Abdou Aziz Kébé évoque la relation exceptionnelle entre les deux pays doit survivre aux tensions
Par Cheikh S. NDONG
L’islamologue sénégalais Abdou Aziz Kébé a appelé à relativiser les tensions survenues à la suite des incidents ayant émaillé la finale de la Coupe d’Afrique des nations (CAN) de football 2025 entre le Sénégal et le Maroc. Selon lui, ces tensions ne doivent pas remettre en cause la « relation exceptionnelle » entre les deux pays, qui est fondée sur des liens spirituels, culturels et diplomatiques.
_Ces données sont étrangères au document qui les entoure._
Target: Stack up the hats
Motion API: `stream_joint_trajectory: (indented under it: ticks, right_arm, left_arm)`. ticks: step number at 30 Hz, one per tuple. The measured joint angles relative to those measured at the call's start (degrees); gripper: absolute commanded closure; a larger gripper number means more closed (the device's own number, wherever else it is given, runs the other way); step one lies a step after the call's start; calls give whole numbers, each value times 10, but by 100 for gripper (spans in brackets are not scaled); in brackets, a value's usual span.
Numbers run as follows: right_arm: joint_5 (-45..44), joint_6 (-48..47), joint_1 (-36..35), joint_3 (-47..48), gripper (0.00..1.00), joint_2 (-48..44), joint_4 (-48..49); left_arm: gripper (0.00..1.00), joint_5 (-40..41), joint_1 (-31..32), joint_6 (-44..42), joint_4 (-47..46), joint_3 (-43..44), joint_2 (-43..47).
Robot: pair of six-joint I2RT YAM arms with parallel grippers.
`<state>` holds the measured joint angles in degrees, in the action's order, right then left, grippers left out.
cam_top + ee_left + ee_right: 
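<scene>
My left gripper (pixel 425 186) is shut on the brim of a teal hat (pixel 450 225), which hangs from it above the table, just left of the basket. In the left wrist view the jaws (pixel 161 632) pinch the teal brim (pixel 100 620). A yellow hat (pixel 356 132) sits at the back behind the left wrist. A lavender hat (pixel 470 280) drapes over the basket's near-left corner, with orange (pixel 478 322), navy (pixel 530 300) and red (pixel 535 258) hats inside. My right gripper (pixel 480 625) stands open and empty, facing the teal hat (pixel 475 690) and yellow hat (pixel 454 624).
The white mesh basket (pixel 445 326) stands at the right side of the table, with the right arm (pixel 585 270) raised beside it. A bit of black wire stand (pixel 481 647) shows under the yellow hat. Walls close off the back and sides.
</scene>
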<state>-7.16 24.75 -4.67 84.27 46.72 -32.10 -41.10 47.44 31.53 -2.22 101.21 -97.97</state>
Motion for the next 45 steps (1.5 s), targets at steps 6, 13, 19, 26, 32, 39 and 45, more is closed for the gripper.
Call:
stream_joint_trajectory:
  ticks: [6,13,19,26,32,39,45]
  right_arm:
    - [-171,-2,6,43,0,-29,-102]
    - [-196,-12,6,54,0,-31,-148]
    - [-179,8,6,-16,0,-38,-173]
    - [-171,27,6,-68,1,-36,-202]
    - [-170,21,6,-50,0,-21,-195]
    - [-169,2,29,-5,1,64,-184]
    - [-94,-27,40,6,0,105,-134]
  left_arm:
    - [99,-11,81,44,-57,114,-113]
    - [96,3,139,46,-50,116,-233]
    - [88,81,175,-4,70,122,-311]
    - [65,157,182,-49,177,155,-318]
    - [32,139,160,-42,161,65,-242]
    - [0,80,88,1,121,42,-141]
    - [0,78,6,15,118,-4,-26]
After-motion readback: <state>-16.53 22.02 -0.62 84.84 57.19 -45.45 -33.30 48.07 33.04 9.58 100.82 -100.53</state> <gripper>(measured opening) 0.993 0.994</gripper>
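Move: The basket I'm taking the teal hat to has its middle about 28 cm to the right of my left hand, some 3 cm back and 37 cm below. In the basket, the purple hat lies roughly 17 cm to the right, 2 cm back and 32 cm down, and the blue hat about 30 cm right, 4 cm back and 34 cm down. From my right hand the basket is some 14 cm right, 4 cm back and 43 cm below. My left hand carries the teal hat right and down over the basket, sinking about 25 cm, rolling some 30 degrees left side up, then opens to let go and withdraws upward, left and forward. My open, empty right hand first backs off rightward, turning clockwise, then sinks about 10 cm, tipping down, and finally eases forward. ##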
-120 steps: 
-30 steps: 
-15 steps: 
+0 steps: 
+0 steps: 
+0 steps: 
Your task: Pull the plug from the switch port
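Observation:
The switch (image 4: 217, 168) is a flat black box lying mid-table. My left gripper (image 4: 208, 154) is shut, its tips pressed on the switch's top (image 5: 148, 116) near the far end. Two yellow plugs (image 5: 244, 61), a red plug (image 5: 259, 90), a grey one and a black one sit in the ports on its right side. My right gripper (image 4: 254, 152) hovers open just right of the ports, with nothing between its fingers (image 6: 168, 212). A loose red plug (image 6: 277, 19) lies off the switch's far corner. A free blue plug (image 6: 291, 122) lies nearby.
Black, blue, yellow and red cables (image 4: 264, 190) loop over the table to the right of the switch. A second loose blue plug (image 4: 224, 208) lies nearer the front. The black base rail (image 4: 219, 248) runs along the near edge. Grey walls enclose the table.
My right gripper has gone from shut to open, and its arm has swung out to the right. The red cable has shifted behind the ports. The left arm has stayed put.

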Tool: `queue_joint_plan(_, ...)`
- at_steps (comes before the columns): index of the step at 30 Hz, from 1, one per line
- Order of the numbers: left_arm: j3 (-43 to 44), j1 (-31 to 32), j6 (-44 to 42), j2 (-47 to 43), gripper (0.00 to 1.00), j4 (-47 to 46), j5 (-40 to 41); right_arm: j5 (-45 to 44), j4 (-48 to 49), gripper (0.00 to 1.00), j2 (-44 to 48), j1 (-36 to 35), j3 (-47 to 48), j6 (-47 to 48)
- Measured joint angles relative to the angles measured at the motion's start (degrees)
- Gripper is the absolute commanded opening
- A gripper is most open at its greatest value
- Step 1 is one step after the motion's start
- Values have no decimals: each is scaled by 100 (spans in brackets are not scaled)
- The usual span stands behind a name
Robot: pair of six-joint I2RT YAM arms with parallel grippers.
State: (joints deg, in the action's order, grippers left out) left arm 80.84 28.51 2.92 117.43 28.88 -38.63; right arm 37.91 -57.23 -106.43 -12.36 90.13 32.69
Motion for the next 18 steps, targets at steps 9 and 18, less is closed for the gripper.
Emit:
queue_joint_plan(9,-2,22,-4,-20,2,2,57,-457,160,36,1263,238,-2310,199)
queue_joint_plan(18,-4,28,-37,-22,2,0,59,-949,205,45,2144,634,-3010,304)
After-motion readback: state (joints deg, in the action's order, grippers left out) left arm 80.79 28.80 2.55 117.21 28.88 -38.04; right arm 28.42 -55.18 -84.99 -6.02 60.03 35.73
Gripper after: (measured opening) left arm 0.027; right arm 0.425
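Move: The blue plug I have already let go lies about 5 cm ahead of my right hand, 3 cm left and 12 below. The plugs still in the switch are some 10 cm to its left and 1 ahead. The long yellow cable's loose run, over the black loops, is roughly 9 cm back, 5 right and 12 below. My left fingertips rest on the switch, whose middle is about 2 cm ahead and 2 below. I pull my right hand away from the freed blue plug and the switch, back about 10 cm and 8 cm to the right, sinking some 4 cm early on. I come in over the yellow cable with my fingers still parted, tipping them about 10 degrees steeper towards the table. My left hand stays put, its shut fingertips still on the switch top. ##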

« Les tensions nées des incidents qui ont émaillé la Coupe d’Afrique des nations (CAN 2025), quel que soit leur caractère spectaculaire et émotionnel, ne sauraient remettre en cause la relation exceptionnelle entre le Sénégal et le Maroc qui, de par ses fondements spirituels, culturels et anciens, est appelée à perdurer », a-t-il déclaré lors d’un entretien avec l’Agence de presse sénégalaise.
M. Kébé a cité la Grande mosquée de Dakar, inaugurée en 1964 en présence du roi Hassan II et du président sénégalais Léopold Sédar Senghor, comme un symbole fort de la relation exceptionnelle liant les deux pays. Il a également souligné le rôle pionnier de la confrérie tijaniyya dans le rapprochement entre les deux peuples, bien avant l’avènement des États modernes et des indépendances africaines.
L’islamologue a également rappelé les gestes historiques de respect mutuel entre les deux pays, tels que la mise en berne des drapeaux marocains suite au rappel à Dieu de Serigne Abdou Aziz Sy Dabakh en 1997, et la visite officielle du roi Mohammed VI au Sénégal en 2015.
Selon M. Kébé, la relation entre le Sénégal et le Maroc est fondée sur une coopération institutionnelle concrète et durable, notamment dans les domaines de l’éducation, de la sécurité et de l’économie. Il a appelé à préserver cette relation, qui constitue un modèle de coopération intra-africaine, fondée sur l’histoire, la culture et les intérêts stratégiques partagés.
« Tout cela transcende largement les 120 minutes d’un match de football », a-t-il conclu, estimant que les tensions liées à la CAN 2025 sont « passagères ». « Dakar et Rabat ont toujours su dépasser les émotions du moment, pour préserver l’essentiel : une fraternité consacrée par l’histoire, sanctifiée par la prière et consolidée par des décennies de respect mutuel ».